Wavelet Transforms with a Rational Dilation Factor
Ilker Bayram, Electrical and Computer Engineering Department Polytechnic Institute of NYU Brooklyn, New York (now with BIG)
Ilker Bayram, Electrical and Computer Engineering Department Polytechnic Institute of NYU Brooklyn, New York (now with BIG)
Seminar • 22 June 2009 • BM 1.111
AbstractThe dyadic wavelet transform is an effective tool for processing piecewise smooth signals; however, its poor frequency resolution (its low Q-factor) limits its effectiveness for processing oscillatory signals like speech, music, EEG, and vibration measurements, etc.

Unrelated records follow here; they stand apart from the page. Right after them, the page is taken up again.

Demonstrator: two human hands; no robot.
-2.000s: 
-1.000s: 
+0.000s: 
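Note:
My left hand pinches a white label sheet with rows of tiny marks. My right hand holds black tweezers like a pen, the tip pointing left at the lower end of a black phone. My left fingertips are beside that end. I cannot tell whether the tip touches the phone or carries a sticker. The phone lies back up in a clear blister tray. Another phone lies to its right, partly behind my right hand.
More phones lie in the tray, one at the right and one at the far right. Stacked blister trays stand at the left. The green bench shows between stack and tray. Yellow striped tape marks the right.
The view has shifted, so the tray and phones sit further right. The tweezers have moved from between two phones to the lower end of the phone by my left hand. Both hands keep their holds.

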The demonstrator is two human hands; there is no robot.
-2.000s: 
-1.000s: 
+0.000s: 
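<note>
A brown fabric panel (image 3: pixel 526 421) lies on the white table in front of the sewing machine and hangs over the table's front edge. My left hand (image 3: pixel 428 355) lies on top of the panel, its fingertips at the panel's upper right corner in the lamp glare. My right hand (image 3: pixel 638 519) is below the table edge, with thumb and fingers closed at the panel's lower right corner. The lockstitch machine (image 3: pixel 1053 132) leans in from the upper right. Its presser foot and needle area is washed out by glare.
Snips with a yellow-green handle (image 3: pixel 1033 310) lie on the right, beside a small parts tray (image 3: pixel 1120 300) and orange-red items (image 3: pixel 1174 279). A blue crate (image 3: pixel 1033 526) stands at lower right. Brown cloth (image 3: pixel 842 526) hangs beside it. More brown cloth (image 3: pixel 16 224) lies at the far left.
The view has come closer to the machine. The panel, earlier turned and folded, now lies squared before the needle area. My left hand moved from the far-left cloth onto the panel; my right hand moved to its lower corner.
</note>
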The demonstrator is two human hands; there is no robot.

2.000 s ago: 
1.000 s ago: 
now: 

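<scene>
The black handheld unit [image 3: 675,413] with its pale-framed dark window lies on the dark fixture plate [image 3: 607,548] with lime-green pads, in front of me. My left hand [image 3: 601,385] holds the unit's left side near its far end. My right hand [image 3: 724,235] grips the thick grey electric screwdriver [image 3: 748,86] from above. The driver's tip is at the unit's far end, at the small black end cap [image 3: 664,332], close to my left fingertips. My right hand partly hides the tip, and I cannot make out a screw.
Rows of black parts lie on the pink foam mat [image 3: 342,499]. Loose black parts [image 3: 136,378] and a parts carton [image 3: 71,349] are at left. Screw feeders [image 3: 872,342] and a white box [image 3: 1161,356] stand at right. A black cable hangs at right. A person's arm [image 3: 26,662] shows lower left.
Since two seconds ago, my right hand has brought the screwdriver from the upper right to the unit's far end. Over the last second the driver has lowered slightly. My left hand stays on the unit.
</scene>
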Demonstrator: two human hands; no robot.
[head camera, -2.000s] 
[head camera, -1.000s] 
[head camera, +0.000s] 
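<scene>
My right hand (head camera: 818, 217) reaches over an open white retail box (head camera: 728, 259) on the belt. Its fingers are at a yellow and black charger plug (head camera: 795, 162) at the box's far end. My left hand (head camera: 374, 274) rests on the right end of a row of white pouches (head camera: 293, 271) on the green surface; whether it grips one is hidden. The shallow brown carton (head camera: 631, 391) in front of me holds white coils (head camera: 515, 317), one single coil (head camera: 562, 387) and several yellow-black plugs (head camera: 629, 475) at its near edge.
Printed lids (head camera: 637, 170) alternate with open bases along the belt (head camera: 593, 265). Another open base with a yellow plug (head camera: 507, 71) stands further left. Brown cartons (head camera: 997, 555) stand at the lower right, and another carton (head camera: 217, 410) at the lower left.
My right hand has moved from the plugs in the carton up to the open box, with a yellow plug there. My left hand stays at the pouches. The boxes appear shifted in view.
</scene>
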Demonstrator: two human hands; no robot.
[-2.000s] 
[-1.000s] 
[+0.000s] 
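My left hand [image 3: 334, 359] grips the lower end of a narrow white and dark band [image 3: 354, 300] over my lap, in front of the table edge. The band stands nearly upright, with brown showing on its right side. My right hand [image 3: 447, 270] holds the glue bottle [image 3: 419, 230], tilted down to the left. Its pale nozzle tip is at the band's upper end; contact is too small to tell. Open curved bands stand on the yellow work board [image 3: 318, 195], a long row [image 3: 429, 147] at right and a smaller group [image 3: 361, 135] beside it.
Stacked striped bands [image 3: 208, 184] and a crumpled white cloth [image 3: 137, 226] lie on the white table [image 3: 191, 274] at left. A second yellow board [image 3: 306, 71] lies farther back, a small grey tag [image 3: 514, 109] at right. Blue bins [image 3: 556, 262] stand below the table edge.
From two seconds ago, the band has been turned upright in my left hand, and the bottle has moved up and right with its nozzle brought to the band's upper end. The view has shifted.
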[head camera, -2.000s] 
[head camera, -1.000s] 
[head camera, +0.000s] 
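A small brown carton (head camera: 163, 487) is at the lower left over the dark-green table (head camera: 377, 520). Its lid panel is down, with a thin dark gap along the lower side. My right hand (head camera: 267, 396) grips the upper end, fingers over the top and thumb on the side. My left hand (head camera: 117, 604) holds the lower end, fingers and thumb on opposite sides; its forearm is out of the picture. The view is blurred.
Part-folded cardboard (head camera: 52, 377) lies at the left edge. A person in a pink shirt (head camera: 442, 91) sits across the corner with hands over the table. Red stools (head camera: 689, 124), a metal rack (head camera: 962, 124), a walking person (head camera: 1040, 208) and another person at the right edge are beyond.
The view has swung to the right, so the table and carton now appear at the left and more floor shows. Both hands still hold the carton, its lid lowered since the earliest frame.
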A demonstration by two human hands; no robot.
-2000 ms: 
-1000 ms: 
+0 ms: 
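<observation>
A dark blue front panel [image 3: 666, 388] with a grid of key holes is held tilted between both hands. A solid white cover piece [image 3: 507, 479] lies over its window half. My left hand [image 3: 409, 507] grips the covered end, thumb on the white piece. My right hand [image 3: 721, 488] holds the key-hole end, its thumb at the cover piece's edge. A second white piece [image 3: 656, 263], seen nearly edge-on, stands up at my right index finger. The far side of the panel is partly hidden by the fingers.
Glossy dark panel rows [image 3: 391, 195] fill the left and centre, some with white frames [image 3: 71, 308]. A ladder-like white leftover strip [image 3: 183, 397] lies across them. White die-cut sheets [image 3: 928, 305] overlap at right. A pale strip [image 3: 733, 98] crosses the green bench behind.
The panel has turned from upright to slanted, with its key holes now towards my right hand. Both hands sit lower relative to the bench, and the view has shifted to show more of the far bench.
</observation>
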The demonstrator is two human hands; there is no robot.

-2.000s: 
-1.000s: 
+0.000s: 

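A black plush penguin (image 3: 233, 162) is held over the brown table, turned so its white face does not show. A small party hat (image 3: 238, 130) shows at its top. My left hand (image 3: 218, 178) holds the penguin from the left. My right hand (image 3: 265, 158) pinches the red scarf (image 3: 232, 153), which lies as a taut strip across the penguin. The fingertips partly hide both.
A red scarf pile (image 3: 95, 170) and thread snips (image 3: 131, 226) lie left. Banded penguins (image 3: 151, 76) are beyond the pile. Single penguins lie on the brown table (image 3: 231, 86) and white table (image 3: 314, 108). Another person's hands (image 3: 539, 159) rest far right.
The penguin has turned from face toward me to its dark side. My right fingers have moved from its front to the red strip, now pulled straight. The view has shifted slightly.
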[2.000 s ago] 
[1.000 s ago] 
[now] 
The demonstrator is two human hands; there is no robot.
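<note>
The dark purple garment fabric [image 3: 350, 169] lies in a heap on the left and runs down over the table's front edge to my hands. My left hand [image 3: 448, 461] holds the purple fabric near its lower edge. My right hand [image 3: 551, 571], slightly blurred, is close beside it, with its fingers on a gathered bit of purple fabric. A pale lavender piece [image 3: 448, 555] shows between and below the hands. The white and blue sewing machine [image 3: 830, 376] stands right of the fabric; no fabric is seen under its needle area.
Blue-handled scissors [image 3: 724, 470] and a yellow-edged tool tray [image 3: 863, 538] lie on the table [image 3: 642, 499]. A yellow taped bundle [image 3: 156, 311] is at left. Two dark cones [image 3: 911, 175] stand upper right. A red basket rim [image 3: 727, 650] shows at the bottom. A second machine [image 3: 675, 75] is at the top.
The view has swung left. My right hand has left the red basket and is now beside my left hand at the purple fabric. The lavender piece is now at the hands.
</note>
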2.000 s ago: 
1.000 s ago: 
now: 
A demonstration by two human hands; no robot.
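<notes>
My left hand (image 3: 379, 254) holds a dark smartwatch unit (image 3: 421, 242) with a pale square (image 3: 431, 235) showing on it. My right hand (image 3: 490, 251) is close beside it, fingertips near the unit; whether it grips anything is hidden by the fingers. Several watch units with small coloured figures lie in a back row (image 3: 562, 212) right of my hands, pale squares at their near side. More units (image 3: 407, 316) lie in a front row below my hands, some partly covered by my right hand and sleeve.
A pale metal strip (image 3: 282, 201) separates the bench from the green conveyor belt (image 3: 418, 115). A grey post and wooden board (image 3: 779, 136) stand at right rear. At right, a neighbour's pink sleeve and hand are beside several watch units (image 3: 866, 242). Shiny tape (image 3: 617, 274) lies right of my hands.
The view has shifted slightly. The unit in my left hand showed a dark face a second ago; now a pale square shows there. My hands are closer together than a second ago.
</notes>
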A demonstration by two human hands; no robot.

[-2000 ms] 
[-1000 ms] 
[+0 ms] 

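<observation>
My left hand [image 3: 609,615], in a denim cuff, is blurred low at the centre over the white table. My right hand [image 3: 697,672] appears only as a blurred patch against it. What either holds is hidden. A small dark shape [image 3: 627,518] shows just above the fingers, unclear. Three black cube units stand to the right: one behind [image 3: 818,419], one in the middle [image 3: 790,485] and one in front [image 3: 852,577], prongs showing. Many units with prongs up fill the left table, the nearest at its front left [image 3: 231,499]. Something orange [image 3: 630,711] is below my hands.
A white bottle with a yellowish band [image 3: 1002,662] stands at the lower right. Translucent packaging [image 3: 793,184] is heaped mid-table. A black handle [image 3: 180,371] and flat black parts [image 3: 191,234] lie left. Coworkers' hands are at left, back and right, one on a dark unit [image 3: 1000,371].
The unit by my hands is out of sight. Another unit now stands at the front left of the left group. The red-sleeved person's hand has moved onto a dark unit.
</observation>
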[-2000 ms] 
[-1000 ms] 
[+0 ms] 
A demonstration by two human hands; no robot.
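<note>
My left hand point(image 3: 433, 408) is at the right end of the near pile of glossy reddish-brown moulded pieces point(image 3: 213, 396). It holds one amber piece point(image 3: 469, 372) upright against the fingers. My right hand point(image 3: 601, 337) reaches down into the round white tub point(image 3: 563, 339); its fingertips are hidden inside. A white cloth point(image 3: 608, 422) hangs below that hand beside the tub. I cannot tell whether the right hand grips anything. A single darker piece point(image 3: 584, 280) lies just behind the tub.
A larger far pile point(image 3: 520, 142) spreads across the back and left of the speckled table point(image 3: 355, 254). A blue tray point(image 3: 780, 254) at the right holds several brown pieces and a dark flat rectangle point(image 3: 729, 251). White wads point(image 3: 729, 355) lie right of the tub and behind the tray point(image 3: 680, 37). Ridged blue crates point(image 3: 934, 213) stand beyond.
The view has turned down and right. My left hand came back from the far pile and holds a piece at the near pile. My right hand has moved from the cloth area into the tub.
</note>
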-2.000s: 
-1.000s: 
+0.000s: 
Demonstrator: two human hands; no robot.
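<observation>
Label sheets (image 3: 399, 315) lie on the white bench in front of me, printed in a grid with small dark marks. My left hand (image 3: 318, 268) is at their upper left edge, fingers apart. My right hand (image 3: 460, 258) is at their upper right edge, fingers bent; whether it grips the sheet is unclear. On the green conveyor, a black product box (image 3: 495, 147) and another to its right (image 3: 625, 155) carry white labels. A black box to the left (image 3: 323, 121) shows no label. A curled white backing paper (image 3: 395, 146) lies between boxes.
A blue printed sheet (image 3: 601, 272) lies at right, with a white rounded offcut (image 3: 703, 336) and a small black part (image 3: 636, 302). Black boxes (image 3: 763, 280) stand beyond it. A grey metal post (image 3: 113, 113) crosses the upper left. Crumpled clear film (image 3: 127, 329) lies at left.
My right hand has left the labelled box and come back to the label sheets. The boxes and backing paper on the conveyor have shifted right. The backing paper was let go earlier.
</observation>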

In this talk, I will describe a more flexible family of discrete-time wavelet transforms (i.e. iterated filter banks) for which the frequency resolution can be varied. The new wavelet transform can attain higher Q-factors (desirable for processing oscillatory signals) or the same low Q-factor of the dyadic wavelet transform. The new wavelet transform is modestly overcomplete and based on rational dilations. Like the dyadic wavelet transform, it is an easily invertible 'constant-Q' discrete transform implemented using iterated filter banks and can likewise be associated with a wavelet frame for L2(R). I will also briefly talk (as time permits) about the problems I have worked on in the past, involving (i) a 'packet' extension of the dual-tree complex wavelet transform, (ii) stability of (the frame bounds of) iterated filter banks and (iii) analysis prior (relevant for wavelet, TV, etc.) regularized inverse problems.